Qual a definição de aerotrópolis?


A definição mais simples e resumida é que é uma cidade que se desenvolve ao redor do aeroporto. O aeroporto é o Centro da cidade. Uma região metropolitana urbana com infraestrutura e economia centralizada no aeroporto, com todos os tipos de serviços e de indústrias. O nome vem de aero e polis. Não fui o primeiro a usar o termo, mas eu desenvolvi o seu conceito e o popularizei.


Quais as experiências no mundo com aerotró-polis?

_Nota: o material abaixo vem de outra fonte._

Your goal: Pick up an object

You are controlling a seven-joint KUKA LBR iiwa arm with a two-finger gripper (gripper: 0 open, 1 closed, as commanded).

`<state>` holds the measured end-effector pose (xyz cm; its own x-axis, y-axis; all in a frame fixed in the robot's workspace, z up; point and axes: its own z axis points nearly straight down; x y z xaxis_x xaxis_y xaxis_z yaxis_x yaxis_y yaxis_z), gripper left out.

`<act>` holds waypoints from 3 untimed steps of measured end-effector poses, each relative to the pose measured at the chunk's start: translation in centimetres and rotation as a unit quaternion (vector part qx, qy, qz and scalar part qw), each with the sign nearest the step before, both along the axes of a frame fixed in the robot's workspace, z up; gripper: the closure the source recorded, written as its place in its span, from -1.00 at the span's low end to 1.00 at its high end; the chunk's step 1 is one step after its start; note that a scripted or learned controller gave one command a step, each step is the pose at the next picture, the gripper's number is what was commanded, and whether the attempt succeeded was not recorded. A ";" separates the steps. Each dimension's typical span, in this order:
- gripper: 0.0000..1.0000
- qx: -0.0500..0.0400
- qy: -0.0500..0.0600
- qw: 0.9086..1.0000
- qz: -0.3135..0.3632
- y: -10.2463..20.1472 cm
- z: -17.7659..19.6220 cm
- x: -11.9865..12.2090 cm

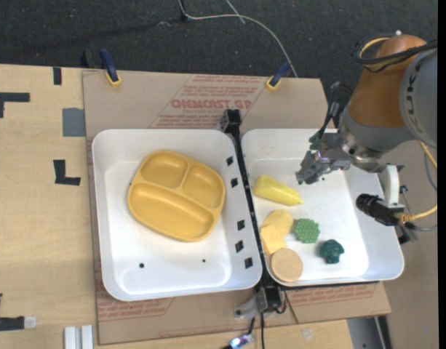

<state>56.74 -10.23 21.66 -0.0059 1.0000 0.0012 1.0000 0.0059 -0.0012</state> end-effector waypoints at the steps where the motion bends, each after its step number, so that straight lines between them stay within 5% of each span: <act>1: 1.00 0.000 0.001 1.000 0.000 4.9 -0.8 0.8; 3: 1.00 0.000 0.000 1.000 0.000 15.4 0.0 2.3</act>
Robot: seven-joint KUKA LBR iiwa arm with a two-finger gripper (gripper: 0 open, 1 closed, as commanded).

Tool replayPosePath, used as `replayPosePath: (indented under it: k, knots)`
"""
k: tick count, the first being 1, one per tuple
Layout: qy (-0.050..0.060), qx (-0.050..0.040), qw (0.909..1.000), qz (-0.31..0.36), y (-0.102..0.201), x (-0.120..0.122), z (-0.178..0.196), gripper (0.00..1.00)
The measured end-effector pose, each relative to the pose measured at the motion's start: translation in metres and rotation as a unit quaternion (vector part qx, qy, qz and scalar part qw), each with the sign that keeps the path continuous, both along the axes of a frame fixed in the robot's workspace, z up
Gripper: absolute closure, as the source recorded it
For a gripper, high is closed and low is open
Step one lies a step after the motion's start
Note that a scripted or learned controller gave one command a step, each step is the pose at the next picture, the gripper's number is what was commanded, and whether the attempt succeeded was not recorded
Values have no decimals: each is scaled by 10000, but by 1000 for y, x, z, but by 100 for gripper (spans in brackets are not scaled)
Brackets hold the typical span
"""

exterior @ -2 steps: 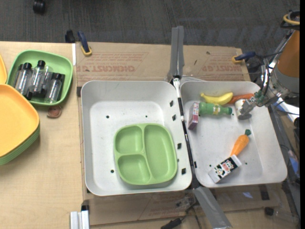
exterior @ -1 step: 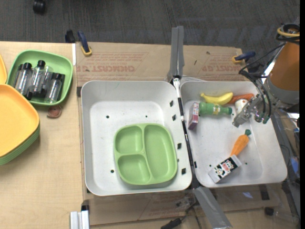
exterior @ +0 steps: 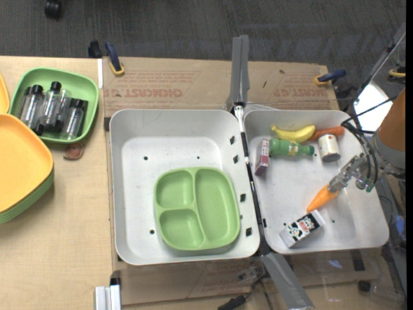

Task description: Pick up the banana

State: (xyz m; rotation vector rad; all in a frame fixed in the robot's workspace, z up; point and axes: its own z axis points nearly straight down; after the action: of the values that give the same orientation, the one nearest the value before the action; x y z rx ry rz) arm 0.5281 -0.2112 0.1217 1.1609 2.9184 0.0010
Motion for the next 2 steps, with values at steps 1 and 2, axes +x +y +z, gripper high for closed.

Existem 80 aerotrópolis em desenvolvimento no mundo, seja em planejamento ou já em implementação. Outras cerca de oito ou dez estão prontas e funcionando. O terminal de Schipol, em Amsterdã, é um bom exemplo de aerotrópolis desenvolvida. Schipol fica a 20 minutos do centro da cidade. É um bom exemplo porque possui todos os pontos chaves para uma aerotrópolis.


E quais são esses pontos?


Isso inclui além do terminal em si, comércio, prestadores de serviço, indústria e, no caso de Amsterdã, 16 escritórios de grandes empresas, entre eles o da Microsoft, a um quarteirão do aeroporto. Próximo também existem parques industriais e clusters logísticos, além dos mercado de flores (a Holanda é maior exportadora de flores do mundo). Grandes bancos estão lá, como ABN Amro Bank e AIG, a seis minutos do aeroporto. São mais de mil multinacionais na área próxima ao aeroporto.


O que mudou em Amsterdã com a aerotrópolis?


Os investimentos entraram e a cidade se tornou um dos principais centros de negócios da Europa, de bens e de serviços.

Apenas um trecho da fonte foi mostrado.